* [WHAT THE EXERCISE ASKS] Print the listing below again. Change nothing.

* [INPUT DATA]
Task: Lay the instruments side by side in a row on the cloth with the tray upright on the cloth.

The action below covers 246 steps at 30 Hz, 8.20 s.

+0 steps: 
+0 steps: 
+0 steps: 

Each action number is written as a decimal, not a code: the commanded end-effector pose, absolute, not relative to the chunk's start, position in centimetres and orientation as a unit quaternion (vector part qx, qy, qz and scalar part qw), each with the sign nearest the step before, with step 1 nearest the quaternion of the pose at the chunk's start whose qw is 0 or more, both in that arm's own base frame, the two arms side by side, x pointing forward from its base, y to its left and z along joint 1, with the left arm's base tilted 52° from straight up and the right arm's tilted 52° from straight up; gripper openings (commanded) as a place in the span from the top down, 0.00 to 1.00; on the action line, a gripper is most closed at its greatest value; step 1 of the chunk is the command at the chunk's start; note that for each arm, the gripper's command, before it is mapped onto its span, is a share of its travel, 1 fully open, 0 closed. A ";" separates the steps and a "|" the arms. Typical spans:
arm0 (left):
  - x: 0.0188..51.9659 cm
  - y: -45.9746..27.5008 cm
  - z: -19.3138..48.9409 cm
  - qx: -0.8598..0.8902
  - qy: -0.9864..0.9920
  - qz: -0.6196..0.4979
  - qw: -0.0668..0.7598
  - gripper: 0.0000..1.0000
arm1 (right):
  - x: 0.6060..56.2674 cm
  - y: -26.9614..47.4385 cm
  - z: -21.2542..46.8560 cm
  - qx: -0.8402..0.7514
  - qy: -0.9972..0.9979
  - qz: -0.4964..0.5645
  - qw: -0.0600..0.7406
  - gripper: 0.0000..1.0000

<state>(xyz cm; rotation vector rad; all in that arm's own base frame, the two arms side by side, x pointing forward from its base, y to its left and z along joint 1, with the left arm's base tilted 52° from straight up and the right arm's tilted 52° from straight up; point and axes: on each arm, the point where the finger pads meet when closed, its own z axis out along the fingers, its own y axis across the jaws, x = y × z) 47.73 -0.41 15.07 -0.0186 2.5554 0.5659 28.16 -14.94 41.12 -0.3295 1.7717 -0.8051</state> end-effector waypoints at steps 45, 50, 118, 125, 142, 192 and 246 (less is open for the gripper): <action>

* [FINISHED EXERCISE]
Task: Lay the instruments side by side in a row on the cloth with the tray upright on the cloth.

The action below covers 246 steps at 30 Hz, 8.20 s.

+0 steps: 
+0 steps: 
+0 steps: 

Each action number is written as a decimal, not a code: the commanded end-effector pose, absolute, not relative to the chunk's start, position in centimetres and orientation as a unit quaternion (vector part qx, qy, qz and scalar part qw), each with the sign nearest the step before, with step 1 nearest the quaternion of the pose at the chunk's start whose qw is 0 or more, both in that arm's own base frame, the two arms side by side, x pointing forward from its base, y to its left and z along joint 1, with the left arm's base tilted 52° from straight up and the right arm's tilted 52° from straight up; gripper openings (commanded) as a place in the span from the top down, 0.00 to 1.00; on the action line, a gripper is most closed at its greatest value; step 1 of the chunk is the command at the chunk's start; note that for each arm, the gripper's command, before it is mapped onto its span, is a share of its travel, 1 fully open, 0 closed. A ";" separates the steps and a "|" the arms. Typical spans:
arm0 (left):
  - x: 0.0188..51.9659 cm
  - y: -45.9746..27.5008 cm
  - z: -19.3138..48.9409 cm
  - qx: -0.8598..0.8902
  - qy: -0.9864..0.9920
  - qz: -0.6196..0.4979
  - qw: -0.0668..0.7598
  - gripper: 0.0000..1.0000
arm1 (right):
  - x: 0.6060..56.2674 cm
  - y: -26.9614..47.4385 cm
  - z: -21.2542..46.8560 cm
  - qx: -0.8402..0.7514
  - qy: -0.9972..0.9979
  - qz: -0.4964..0.5645
  - qw: -0.0600..0.7406
  - gripper: 0.0000..1.0000

<state>(xyz cm; rotation vector rad; all in that arm's own base frame, the two arms side by side, x pointing forward from its base, y to its left and z along joint 1, with the left arm's base tilted 52° from straight up and the right arm's tilted 52° from straight up; point and axes: on each arm, the point where the finger pads meet when closed, its own z axis out along the fingers, its own y axis across the jaws, x = y × z) 47.73 -0.41 15.07 -0.0186 2.5554 0.5659 28.16 -14.94 41.12 -0.3295 1.7717 -0.8051</state> end-effector waypoints at steps 45, 50, 118, 125, 142, 192 and 246 (less is open for the gripper): <action>

The exercise is now done.